Part 9: The cross-validation loop

Part 9: The cross-validation loop¶

Now we put it together. The CV loop trains a fresh CatBoost model on each fold and evaluates it on the held-out year. We track the deviance across folds to get a mean and variance.

Create a new cell:

cv_deviances = []

for fold_idx, (train_idx, val_idx) in enumerate(folds):
    df_train = df_pd.iloc[train_idx]
    df_val   = df_pd.iloc[val_idx]

    X_train = df_train[FEATURES]
    y_train = df_train[FREQ_TARGET].values
    w_train = df_train[EXPOSURE_COL].values

    X_val = df_val[FEATURES]
    y_val = df_val[FREQ_TARGET].values
    w_val = df_val[EXPOSURE_COL].values

    train_pool = Pool(X_train, y_train, baseline=np.log(w_train), cat_features=CAT_FEATURES)
    val_pool   = Pool(X_val,   y_val,   baseline=np.log(w_val),   cat_features=CAT_FEATURES)

    model = CatBoostRegressor(
        iterations=500,
        learning_rate=0.05,
        depth=6,
        loss_function="Poisson",
        eval_metric="Poisson",
        random_seed=42,
        verbose=0,     # 0 means no training progress output per fold
    )
    model.fit(train_pool, eval_set=val_pool)

    y_pred = model.predict(val_pool)
    fold_dev = poisson_deviance(y_val, y_pred, w_val)
    cv_deviances.append(fold_dev)

    val_year = sorted(df_pd.iloc[val_idx]["accident_year"].unique().tolist())
    print(f"Fold {fold_idx+1} (validate {val_year}): Poisson deviance = {fold_dev:.4f}")

print(f"\nMean CV deviance: {np.mean(cv_deviances):.4f}")
print(f"Std CV deviance:  {np.std(cv_deviances):.4f}")

Run this cell. It trains three CatBoost models. On Free Edition this takes 2-4 minutes. The output should look like:

Fold 1 (validate [2022]): Poisson deviance = 0.1923
Fold 2 (validate [2023]): Poisson deviance = 0.1887
Fold 3 (validate [2024]): Poisson deviance = 0.1841

Mean CV deviance: 0.1884
Std CV deviance:  0.0034

The exact numbers will vary slightly. What you are looking for is that the three folds produce similar deviances - if one fold is substantially worse than the others, it may indicate a data quality issue in that year or a genuine model instability.

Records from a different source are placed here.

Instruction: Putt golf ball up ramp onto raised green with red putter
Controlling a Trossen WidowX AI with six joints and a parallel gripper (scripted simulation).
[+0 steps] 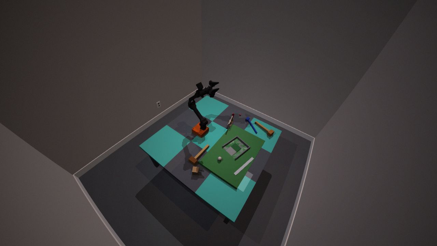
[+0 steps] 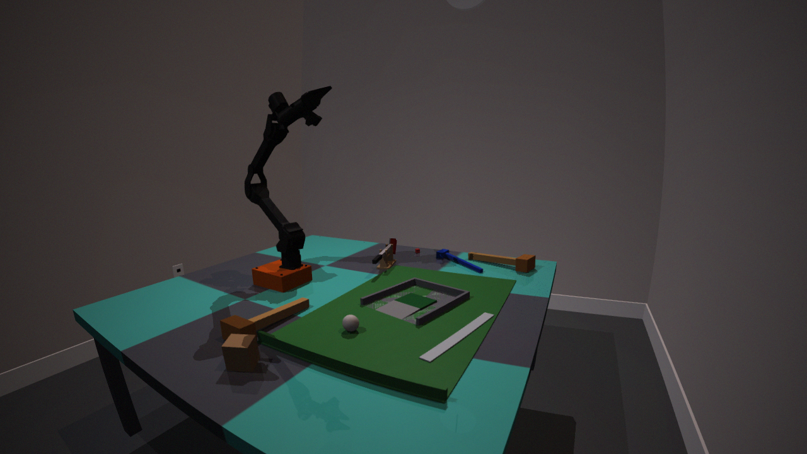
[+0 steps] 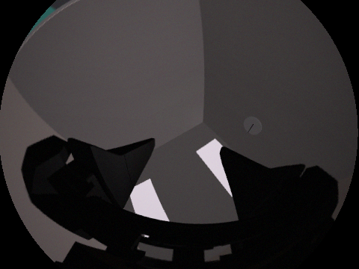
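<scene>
My gripper tip is 9 cm short of the red putter, 23 cm to the right of it and 62 cm above it. Round my gripper tip: blue hammer (35 cm ahead, 36 cm to the left, 66 cm below); white golf ball (24 cm ahead, 33 cm to the right, 65 cm below); green mat (33 cm ahead, 15 cm to the right, 67 cm below).
</scene>
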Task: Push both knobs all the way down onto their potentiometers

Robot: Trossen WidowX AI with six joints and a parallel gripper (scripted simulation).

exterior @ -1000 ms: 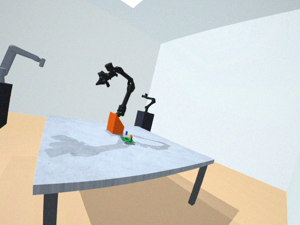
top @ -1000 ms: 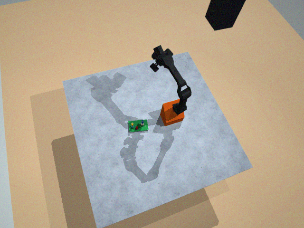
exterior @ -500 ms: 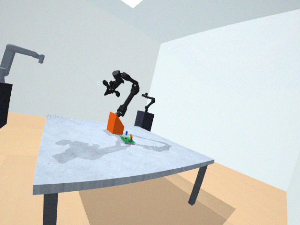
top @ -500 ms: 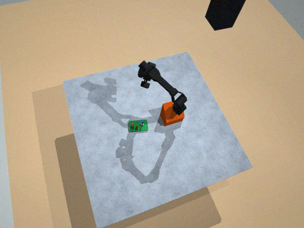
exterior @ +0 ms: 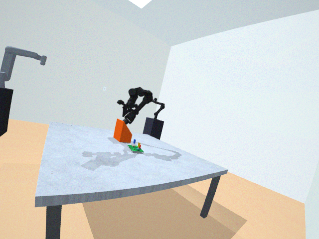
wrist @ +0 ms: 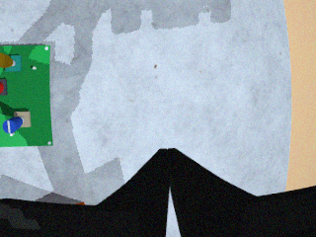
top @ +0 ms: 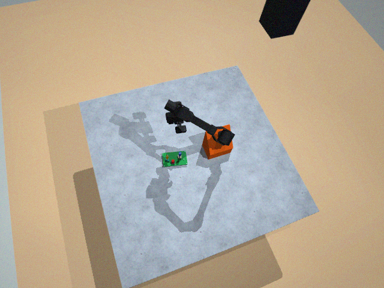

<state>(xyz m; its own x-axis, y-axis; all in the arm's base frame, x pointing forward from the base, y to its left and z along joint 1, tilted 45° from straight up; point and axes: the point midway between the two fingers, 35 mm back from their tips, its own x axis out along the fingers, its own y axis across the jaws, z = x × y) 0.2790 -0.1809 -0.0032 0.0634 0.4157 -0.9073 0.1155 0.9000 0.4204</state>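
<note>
Now: the blue knob 1 cm ahead of my gripper tip, 15 cm to the left of it and 18 cm below it. From my gripper tip the other things lie so: yellow knob (10 cm ahead, 14 cm to the left, 18 cm below).
</note>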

A note on what the standard deviation means: Three folds gives a crude estimate of variance, not a proper confidence interval. Do not report a confidence interval computed from three folds as if it is statistically rigorous. What you can say is: "CV deviance across three temporal folds ranged from X to Y, with a mean of Z."

What verbose=0 does: By default, CatBoost prints training progress on every iteration. On 500 iterations across three folds, that is 1,500 lines of output. Setting verbose=0 suppresses this. If you want to see progress (useful when debugging), change it to verbose=100 to print every 100 iterations.